TASK ITEM
An exact copy of the data is needed, but without any of its images.

◆ ◆ ◆ ◆ ◆ ◆ ◆

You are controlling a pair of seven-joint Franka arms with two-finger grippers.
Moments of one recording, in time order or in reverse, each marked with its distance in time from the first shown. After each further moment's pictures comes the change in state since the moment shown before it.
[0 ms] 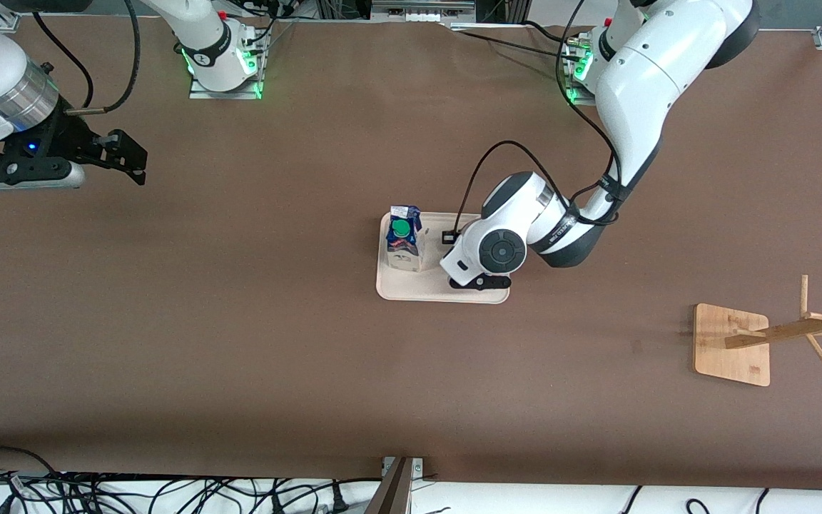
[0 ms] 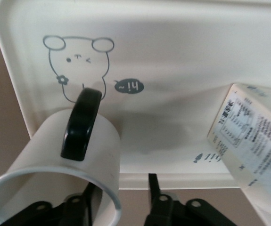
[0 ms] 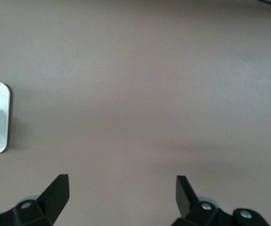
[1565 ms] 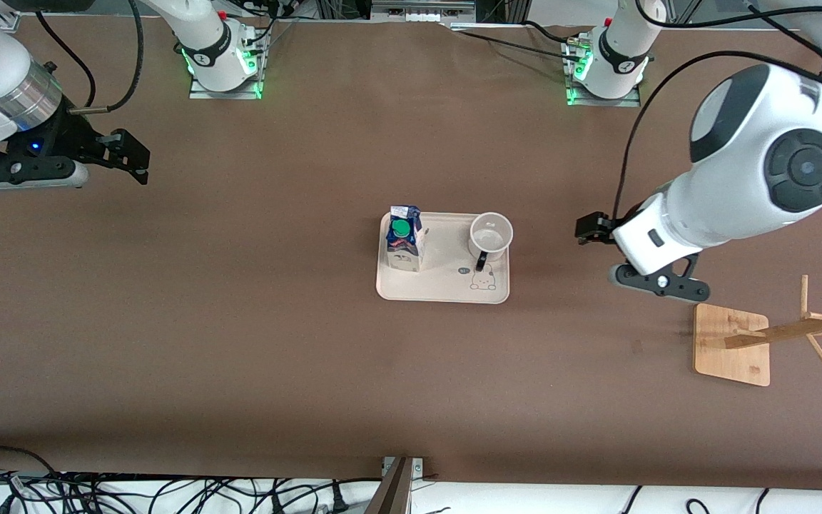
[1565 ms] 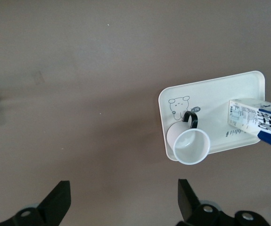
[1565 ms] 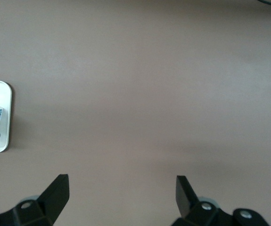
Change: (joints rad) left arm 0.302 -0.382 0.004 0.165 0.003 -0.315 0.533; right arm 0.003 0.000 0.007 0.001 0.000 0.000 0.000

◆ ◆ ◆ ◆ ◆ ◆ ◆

EXERCISE RESPONSE
You are controlling a pair of seven-joint Franka arms with two-finger grippers.
Moments of one recording, in time order or in reverse, each marked with its distance in time from the first shown. After each further moment's pictures comes the change in state since the moment shown before it.
[0 ms] 
[0 ms] 
[0 ms] 
[1565 ms] 
[1565 ms] 
[1565 ms] 
Change: (joints rad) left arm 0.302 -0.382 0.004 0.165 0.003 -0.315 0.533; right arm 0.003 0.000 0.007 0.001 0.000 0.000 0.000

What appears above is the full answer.